As part of the journey, yu plans to rollout aggressive marketing campaign. It plans to air new commercials in print and broadcast media to drive up subscriber numbers. This will be followed by commercials running during radio broadcasts, which has a wider audience, especially among the rural populace.

It is billed to be the firm’s biggest marketing move since it launched into the country about one-year ago. The campaign includes in-store posters, promotions, outdoor and print advertising as well as digital and music components.The company is hoping the new message will appeal to consumers who are financially and emotionally pressured by the prevailing high rates of mobile calls and difficult economic times.

"yu hopes to help consumers discover life’s simple pleasures," says Iyengar. "Difficult times call for honesty and simplicity. If we can make profit by charging 50 cents per minute for a call, the other players who are charging higher can also lower their charges and make profit."

Already yu’s friendly tariff makes it cheaper to call rival’s numbers than when calling within the rival’s network.

Could this be the momentum the company needed to grow its subscriber base to higher levels?

Iyengar is confident that the intensified competition will reignite growth for mobile companies and the economy. The winner in all this will be the subscriber for whom the full impact of the competition would be felt. Besides the cheaper call rates, the company launched free Short Message Service (SMS) for intra network messages. The free SMS model is a first in the country and could significantly drive up the uptake of its services.

Job cuts

It could be a tall order for the company though, given the general slowdown of the economy. Companies seeking to expand have been experiencing setbacks in sales projections as job cuts, and inflation, eat into consumer purses, slowing down spending. But Iyengar says they are not worried because they offer the best prices in the market. "While others are reviewing their projections downwards, we are reviewing our projections upwards because our model is the best suited in the current circumstances," he says.

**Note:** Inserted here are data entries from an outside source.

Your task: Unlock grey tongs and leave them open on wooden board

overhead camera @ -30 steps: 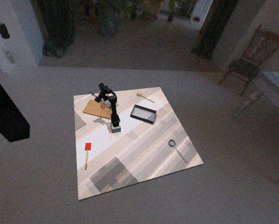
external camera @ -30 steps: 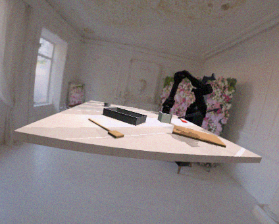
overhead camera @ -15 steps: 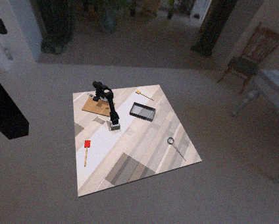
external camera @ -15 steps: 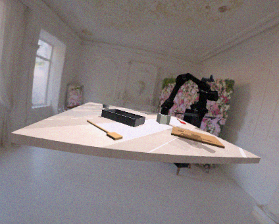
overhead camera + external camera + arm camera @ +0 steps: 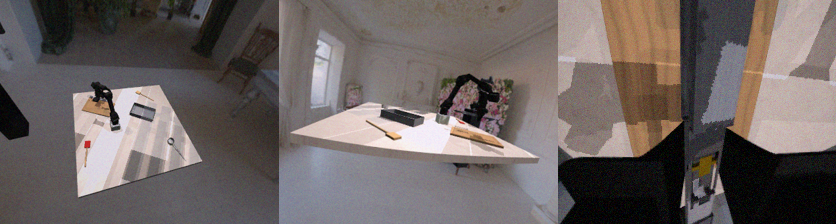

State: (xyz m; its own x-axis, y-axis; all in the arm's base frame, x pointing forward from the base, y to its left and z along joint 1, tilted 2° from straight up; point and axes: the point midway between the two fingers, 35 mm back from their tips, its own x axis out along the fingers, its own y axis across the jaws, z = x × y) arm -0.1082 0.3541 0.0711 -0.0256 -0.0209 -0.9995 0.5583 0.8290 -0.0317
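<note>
Right now the wooden board is 12 cm below my gripper tip. Round my gripper tip: grey roasting tin 52 cm ahead, 25 cm to the right, 10 cm below.
</note>
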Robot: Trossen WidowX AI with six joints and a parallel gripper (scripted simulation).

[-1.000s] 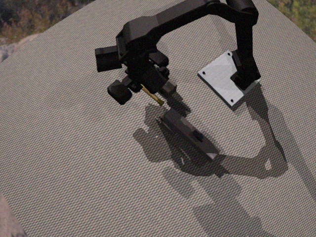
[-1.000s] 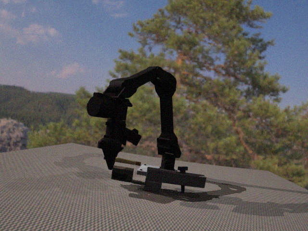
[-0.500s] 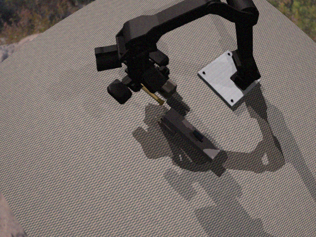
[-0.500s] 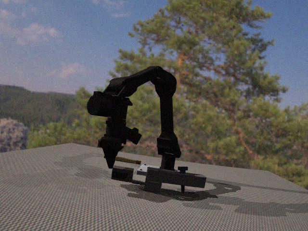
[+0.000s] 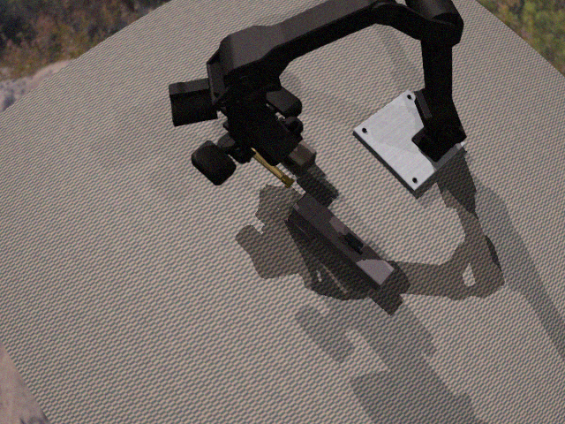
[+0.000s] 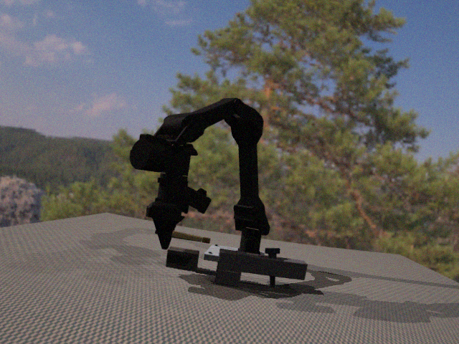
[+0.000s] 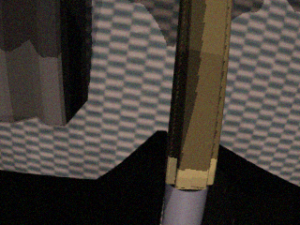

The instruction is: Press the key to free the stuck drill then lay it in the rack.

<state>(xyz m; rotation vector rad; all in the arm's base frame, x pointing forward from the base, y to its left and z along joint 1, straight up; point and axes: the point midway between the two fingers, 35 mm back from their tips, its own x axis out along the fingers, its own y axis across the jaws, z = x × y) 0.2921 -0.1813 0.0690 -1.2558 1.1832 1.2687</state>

Yu has been relying on some of its rivals’ basic infrastructure, including signal masts, and operate only in Nairobi and Mombasa before last month’s rollout.

Iyengar told Financial Journal that Essar was also talking to Dhaby Group, which owns Waridi – a telecom network in Uganda, Democratic Republic of Congo and Ivory Coast with a view of buying it out to increase its presence in Africa.

"The deal is subject to the findings of a due diligence process, which is already underway," says Iyengar.